Your instructions:
Your answer must repeat all of the entries word for word, without any images.

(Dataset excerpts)

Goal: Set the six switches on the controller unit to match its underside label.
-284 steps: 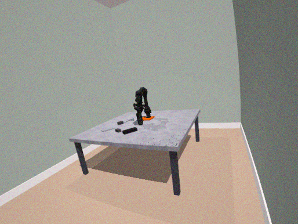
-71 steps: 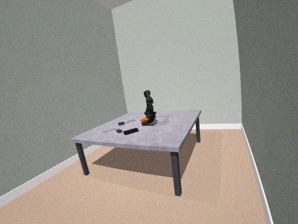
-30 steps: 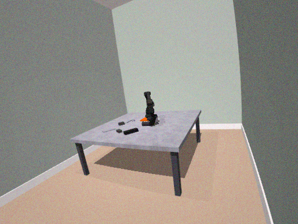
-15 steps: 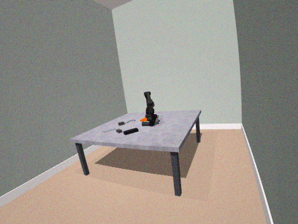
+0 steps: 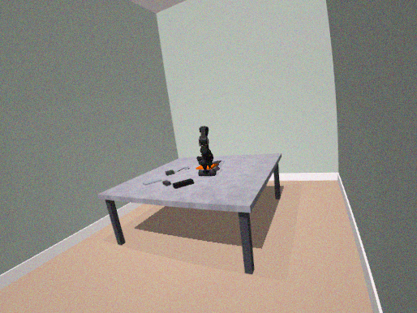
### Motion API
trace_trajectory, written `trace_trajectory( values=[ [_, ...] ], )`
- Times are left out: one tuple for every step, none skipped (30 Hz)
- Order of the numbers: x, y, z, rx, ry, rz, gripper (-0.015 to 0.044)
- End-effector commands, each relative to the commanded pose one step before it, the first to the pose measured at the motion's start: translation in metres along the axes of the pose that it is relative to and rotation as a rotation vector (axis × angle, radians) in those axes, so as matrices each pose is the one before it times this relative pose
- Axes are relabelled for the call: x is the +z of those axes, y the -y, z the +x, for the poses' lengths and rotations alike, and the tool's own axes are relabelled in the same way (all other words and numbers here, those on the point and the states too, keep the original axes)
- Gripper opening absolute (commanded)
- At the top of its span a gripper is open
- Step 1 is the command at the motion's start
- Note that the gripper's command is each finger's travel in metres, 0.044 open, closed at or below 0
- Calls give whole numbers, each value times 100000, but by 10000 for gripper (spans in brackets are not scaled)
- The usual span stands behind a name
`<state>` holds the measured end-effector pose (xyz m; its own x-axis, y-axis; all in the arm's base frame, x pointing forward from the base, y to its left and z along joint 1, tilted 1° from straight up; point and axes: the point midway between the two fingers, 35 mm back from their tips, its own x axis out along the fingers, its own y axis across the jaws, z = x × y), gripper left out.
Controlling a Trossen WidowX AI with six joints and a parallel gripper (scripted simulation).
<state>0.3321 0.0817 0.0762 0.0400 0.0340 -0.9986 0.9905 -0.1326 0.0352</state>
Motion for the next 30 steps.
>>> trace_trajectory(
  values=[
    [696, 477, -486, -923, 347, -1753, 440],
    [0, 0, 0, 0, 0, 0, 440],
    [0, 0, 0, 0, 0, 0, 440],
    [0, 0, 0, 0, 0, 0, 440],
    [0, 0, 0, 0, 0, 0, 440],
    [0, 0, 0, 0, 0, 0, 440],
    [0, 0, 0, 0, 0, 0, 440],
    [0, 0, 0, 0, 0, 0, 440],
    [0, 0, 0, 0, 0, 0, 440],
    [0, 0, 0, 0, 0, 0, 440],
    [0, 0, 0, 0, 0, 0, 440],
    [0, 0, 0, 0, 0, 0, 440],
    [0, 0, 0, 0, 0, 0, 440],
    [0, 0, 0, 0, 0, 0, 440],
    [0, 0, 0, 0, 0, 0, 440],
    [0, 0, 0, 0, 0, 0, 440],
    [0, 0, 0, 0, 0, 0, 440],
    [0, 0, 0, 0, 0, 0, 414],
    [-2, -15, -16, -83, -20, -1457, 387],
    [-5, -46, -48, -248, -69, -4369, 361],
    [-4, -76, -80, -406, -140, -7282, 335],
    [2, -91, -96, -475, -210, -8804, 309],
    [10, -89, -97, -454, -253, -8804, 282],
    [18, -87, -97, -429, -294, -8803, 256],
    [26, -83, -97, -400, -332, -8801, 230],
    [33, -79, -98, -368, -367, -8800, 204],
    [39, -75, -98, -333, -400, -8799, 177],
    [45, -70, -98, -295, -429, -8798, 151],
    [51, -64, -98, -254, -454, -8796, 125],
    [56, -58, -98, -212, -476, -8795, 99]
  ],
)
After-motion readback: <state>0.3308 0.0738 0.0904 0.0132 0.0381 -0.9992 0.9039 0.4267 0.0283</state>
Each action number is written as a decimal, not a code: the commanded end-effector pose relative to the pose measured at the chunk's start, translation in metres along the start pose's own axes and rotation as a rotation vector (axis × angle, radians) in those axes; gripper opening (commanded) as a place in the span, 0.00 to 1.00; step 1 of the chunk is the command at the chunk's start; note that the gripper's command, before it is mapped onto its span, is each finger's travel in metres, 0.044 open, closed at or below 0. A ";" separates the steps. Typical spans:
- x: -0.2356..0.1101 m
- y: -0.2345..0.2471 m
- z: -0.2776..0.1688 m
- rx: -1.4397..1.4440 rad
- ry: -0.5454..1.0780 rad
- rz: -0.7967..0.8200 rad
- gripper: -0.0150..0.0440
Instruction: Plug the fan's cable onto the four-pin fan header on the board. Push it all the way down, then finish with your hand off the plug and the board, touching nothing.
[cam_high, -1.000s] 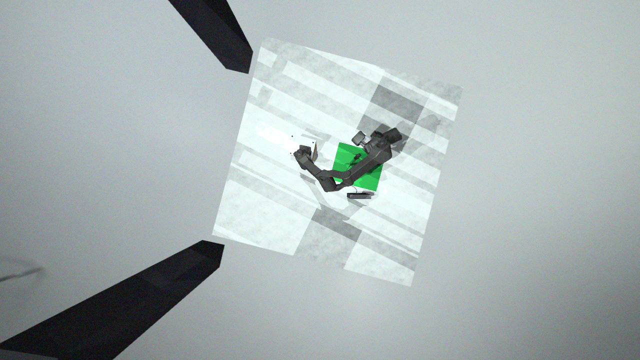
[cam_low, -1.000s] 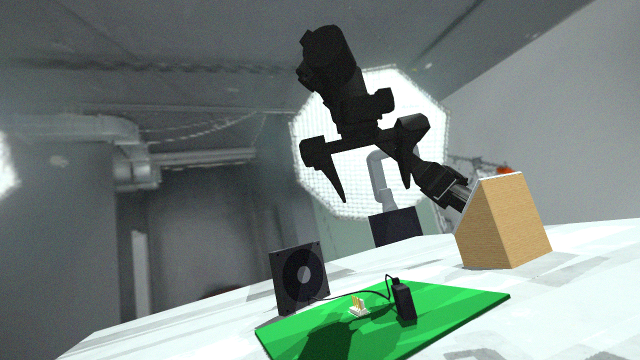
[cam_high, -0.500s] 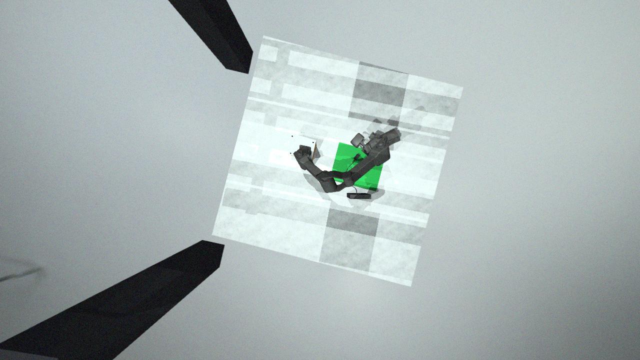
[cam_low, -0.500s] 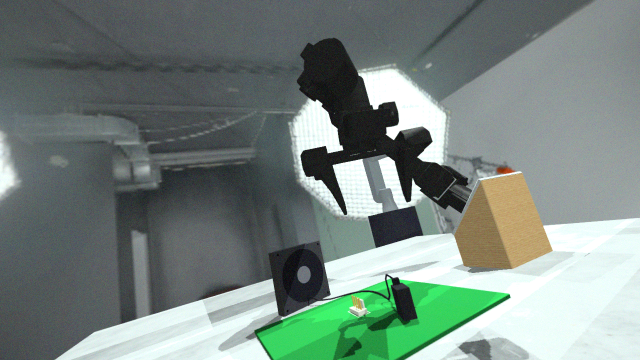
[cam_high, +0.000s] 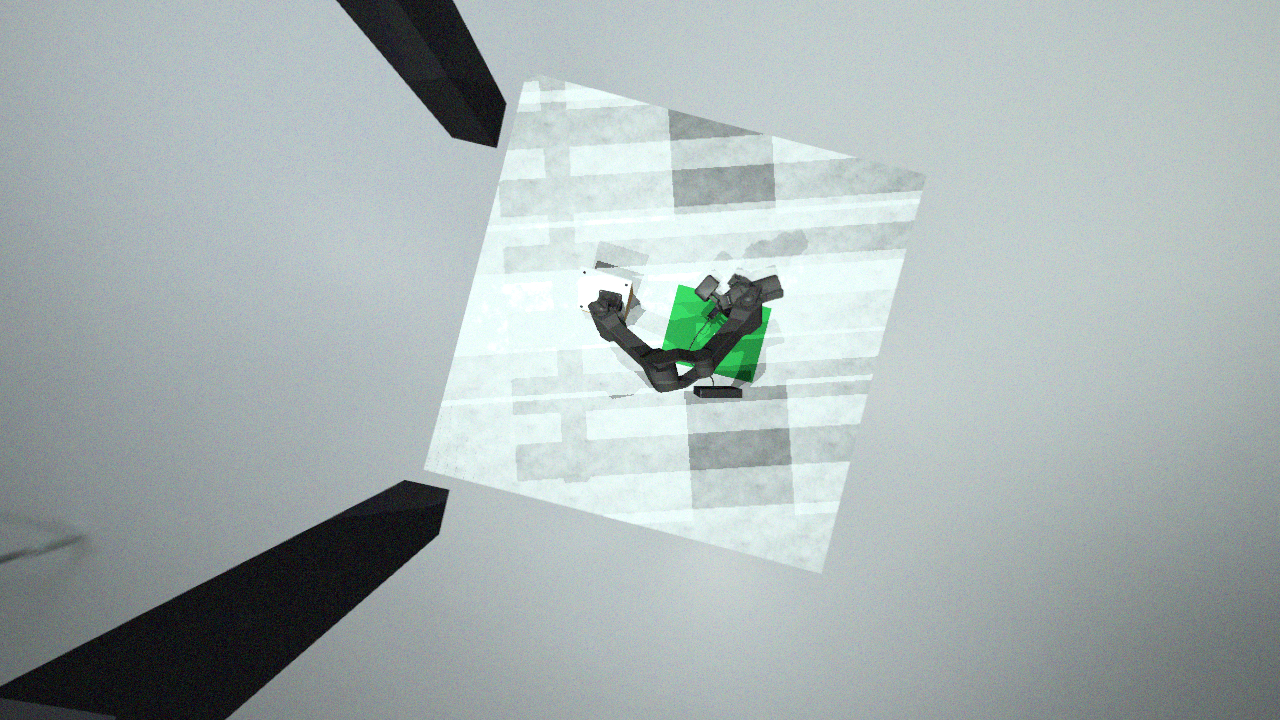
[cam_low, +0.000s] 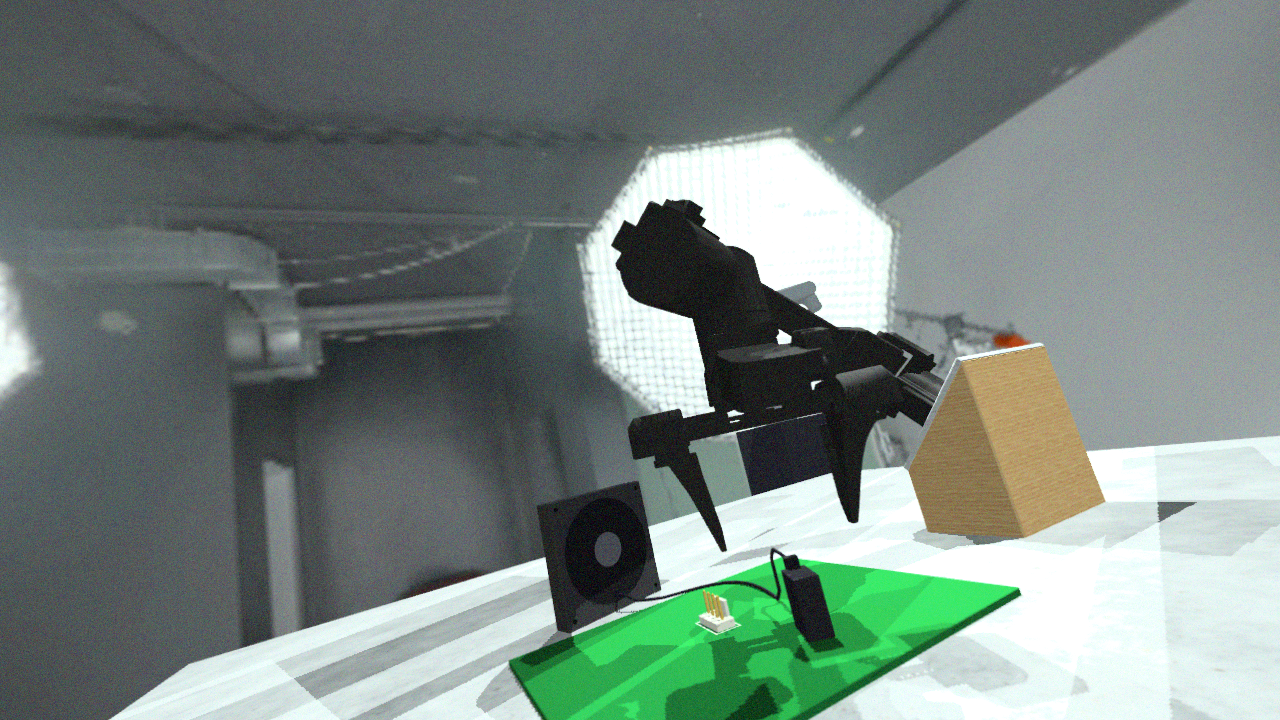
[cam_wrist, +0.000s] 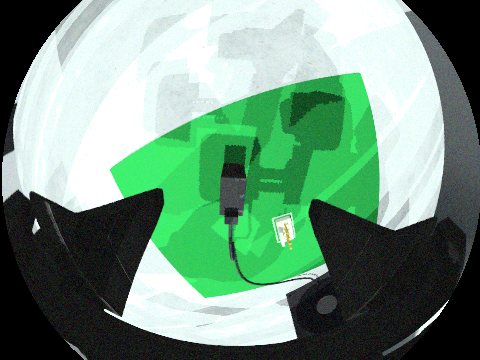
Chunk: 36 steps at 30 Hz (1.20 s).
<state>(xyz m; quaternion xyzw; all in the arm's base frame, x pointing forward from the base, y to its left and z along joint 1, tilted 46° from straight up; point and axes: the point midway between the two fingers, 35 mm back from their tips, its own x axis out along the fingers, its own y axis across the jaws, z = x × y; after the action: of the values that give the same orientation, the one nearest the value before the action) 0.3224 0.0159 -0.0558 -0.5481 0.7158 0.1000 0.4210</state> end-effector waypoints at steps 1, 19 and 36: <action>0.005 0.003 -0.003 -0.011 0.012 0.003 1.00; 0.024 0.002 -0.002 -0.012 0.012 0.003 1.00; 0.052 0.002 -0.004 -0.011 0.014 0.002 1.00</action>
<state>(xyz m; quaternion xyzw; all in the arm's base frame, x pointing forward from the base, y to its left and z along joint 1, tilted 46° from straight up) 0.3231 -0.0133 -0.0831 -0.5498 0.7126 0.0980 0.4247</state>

Finished exercise:
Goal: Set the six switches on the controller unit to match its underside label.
-284 steps: 
-71 steps: 
-30 steps: 
-15 steps: 
+0 steps: 
### Motion API
trace_trajectory, written `trace_trajectory( values=[ [_, ...] ], )`
- Times are left out: one tuple for every step, none skipped (30 Hz)
- Order of the numbers: x, y, z, rx, ry, rz, gripper (-0.015 to 0.044)
- End-effector commands, each relative to the commanded pose one step before it, the first to the pose measured at the motion's start: translation in metres along the axes of the pose that it is relative to and rotation as a rotation vector (axis × angle, radians) in those axes, so as matrices each pose is the one before it times this relative pose
- Axes are relabelled for the call: x is the +z of those axes, y the -y, z the +x, for the poses' lengths and rotations alike, and the tool's own axes are relabelled in the same way (all other words and numbers here, those on the point and the states too, keep the original axes)
- Gripper opening absolute (commanded)
- At the top of its span a gripper is open
- Step 1 is the command at the motion's start
- Note that the gripper's command is each finger's travel in metres, 0.044 open, closed at or below 0
- Calls give whole numbers, each value times 100000, but by 10000 for gripper (spans in brackets are not scaled)
- The usual span stands behind a name
`<state>` holds the measured end-effector pose (xyz m; its own x-axis, y-axis; all in the arm's base frame, x pointing forward from the base, y to its left and z along joint 1, tilted 1° from straight up; point and axes: the point midway between the two fingers, 35 mm back from their tips, its own x axis out along the fingers, its own y axis across the jaws, z = x × y), gripper left out.
Controlling a Trossen WidowX AI with six joints and a parallel gripper (scripted simulation).
<state>0.3321 0.0817 0.0762 0.0400 0.0340 -0.9986 0.9905 -0.1326 0.0352</state>
Motion for the next 30 steps.
>>> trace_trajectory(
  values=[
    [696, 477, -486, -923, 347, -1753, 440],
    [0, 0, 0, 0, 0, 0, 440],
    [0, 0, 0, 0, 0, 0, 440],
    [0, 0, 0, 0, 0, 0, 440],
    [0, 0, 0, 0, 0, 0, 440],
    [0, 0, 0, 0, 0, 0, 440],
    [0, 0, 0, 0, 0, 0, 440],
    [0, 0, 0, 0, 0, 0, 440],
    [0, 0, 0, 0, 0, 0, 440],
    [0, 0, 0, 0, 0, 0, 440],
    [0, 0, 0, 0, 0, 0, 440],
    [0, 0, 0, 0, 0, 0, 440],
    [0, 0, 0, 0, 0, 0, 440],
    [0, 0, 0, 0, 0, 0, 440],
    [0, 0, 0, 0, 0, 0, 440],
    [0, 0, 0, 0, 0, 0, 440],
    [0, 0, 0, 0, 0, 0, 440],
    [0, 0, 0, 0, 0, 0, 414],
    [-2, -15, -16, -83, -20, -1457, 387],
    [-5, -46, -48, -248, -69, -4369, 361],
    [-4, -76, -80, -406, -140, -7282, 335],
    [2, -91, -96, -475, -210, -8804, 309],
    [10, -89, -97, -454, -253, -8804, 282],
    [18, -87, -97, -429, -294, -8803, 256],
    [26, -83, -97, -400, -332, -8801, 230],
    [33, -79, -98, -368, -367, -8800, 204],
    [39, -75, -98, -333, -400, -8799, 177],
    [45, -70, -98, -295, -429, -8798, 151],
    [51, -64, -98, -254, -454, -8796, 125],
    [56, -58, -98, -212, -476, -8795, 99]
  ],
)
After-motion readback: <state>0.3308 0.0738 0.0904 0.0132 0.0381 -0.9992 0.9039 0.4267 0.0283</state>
Each action number is written as a decimal, not a code: the commanded end-effector pose relative to the pose measured at the chunk's start, translation in metres along the start pose's own axes and rotation as a rotation vector (axis × angle, radians) in those axes; gripper opening (commanded) as a place in the span, 0.00 to 1.00; step 1 of the chunk is the command at the chunk's start; note that the gripper's command, before it is mapped onto its span, is each finger's travel in metres, 0.044 open, closed at or below 0. A ";" separates the steps. Typical spans:
- x: -0.2356..0.1101 m
- y: -0.2345..0.2471 m
- z: -0.2776..0.1688 m
- rx: -1.4397..1.4440 rad
- ry: -0.5454..1.0780 rad
- rz: -0.7967..0.8200 rad
- gripper: -0.0150..0.0440
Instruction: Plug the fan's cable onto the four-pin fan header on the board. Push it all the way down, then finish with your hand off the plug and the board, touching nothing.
[cam_high, -1.000s] 
[cam_low, -1.000s] 
[cam_high, -0.500s] 
[cam_low, -0.500s] 
[cam_high, +0.000s] 
[cam_low, +0.000s] 
[cam_wrist, +0.000s] 
Chunk: 36 steps at 30 Hz (1.20 s).
<state>(xyz m; quaternion xyzw; all in the arm's base frame, x pointing forward from the base, y to its left and z along joint 1, tilted 46° from straight up; point and axes: the point midway between the two fingers, 35 mm back from their tips, its own x axis out along the fingers, its own y axis across the jaws, z = x × y; after the action: of the values that give the same orientation, the one nearest the value before the action) 0.3224 0.0159 -0.0558 -0.5481 0.7158 0.1000 0.4210</state> end-effector waypoints at steps 1, 19 and 36: <action>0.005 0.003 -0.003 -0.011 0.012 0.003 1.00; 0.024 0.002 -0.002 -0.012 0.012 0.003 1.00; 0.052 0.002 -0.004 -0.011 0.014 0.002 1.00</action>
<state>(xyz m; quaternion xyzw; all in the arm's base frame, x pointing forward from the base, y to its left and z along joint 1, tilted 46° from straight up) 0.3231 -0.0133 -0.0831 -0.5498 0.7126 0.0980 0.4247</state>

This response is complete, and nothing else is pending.